What to work on
Write out the records once more, exactly as given.

--- Data in this exercise ---

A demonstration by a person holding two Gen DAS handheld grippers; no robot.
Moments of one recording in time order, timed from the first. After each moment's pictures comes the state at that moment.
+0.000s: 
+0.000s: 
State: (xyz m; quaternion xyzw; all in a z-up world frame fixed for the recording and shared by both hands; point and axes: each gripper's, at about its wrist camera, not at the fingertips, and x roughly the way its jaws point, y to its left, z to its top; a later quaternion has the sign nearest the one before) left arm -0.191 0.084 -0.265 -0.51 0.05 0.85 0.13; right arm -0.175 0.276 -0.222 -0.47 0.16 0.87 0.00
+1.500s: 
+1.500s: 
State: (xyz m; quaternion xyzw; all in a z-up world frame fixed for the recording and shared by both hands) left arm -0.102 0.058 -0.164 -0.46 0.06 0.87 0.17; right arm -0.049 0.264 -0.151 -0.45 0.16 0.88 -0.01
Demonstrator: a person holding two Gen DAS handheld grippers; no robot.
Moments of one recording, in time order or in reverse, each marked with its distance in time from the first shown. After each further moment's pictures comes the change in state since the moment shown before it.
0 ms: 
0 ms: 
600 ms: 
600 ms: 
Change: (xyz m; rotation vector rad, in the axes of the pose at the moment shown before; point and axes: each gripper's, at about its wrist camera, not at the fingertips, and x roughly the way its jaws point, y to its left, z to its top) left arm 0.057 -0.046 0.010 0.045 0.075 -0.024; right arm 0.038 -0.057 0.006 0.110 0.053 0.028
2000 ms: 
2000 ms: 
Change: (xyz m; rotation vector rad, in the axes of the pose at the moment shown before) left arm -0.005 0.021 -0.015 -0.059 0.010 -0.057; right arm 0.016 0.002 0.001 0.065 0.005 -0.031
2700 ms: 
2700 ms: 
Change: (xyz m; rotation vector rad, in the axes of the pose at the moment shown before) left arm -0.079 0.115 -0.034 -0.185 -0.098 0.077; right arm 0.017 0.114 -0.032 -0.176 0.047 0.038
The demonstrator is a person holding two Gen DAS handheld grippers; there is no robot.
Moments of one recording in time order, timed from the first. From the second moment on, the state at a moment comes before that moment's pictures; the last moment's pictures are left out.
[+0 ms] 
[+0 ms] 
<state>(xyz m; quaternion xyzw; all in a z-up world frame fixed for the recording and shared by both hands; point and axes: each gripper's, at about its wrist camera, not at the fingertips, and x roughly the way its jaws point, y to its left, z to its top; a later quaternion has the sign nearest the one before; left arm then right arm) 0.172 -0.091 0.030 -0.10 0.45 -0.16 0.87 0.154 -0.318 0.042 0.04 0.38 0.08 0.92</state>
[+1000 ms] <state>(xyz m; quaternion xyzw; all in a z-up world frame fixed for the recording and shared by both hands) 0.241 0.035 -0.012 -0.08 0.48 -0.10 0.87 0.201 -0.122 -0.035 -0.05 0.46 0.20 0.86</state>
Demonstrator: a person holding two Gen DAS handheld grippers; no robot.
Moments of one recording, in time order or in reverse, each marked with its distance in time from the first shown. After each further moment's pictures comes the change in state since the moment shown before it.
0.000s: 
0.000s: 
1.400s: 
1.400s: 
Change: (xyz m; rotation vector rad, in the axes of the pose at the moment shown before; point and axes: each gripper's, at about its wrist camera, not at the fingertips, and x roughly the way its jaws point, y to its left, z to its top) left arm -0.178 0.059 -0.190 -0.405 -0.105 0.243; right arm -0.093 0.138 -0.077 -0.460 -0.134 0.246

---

Solution for this exercise
A demonstration by a person holding two Gen DAS handheld grippers; no robot.
Moments of one recording in time order, timed from the first. After each moment's pictures comes the state at that moment.
+0.000s: 
+0.000s: 
State: (xyz m; quaternion xyzw; all in a z-up world frame fixed for the recording and shared by both hands; point and axes: each gripper's, at about its wrist camera, not at the fingertips, and x roughly the way its jaws point, y to its left, z to its top; a later quaternion has the sign nearest the one before) left arm -0.191 0.084 -0.265 -0.51 0.05 0.85 0.13; right arm -0.175 0.276 -0.222 -0.47 0.16 0.87 0.00
+1.500s: 
+1.500s: 
State: (xyz m; quaternion xyzw; all in a z-up world frame fixed for the recording and shared by both hands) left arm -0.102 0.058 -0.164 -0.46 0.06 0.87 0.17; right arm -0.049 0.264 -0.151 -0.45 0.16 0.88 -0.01
Demonstrator: a person holding two Gen DAS handheld grippers; no robot.
Moments of one recording, in time order or in reverse, each marked with its distance in time from the first shown. After each further moment's pictures comes the change in state since the moment shown before it.
0 ms: 
0 ms: 
600 ms: 
600 ms: 
Change: (xyz m; rotation vector rad, in the axes of the pose at the moment shown before; point and axes: each gripper's, at about its wrist camera, not at the fingertips, and x roughly the way its jaws point, y to its left, z to its top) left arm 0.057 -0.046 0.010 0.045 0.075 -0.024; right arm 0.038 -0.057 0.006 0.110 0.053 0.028
2000 ms: 
2000 ms: 
Change: (xyz m; rotation vector rad, in the axes of the pose at the moment shown before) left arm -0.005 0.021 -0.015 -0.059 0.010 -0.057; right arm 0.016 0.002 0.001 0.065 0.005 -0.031
2700 ms: 
2700 ms: 
Change: (xyz m; rotation vector rad, in the axes of the pose at the moment shown before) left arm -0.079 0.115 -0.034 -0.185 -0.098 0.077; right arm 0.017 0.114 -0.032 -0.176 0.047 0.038
The demonstrator is a person holding two Gen DAS handheld grippers; there is no robot.
Moments of one recording in time order, timed from the first. From the second moment on, the state at a moment comes before that moment's pictures; the last moment's pictures are left out.
[+0 ms] 
[+0 ms] 
<state>(xyz m; quaternion xyzw; all in a z-up world frame fixed for the recording and shared by both hands; point and axes: each gripper's, at about its wrist camera, not at the fingertips, and x roughly the way its jaws point, y to its left, z to its top; a later quaternion has the sign nearest the one before; left arm then right arm) 0.172 -0.091 0.030 -0.10 0.45 -0.16 0.87 0.154 -0.318 0.042 0.04 0.38 0.08 0.92</state>
[+1000 ms] <state>(xyz m; quaternion xyzw; all in a z-up world frame fixed for the recording and shared by both hands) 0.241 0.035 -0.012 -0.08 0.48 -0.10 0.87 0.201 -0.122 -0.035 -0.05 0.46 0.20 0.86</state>
Demonstrator: a person holding two Gen DAS handheld grippers; no robot.
Moments of one recording, in time order or in reverse, each marked with its distance in time from the first shown. After each further moment's pictures comes the change in state since the moment shown before it.
0.000s: 
0.000s: 
1.400s: 
1.400s: 
Change: (xyz m; rotation vector rad, in the axes of the pose at the moment shown before; point and axes: each gripper's, at about its wrist camera, not at the fingertips, and x roughly the way its jaws point, y to its left, z to its top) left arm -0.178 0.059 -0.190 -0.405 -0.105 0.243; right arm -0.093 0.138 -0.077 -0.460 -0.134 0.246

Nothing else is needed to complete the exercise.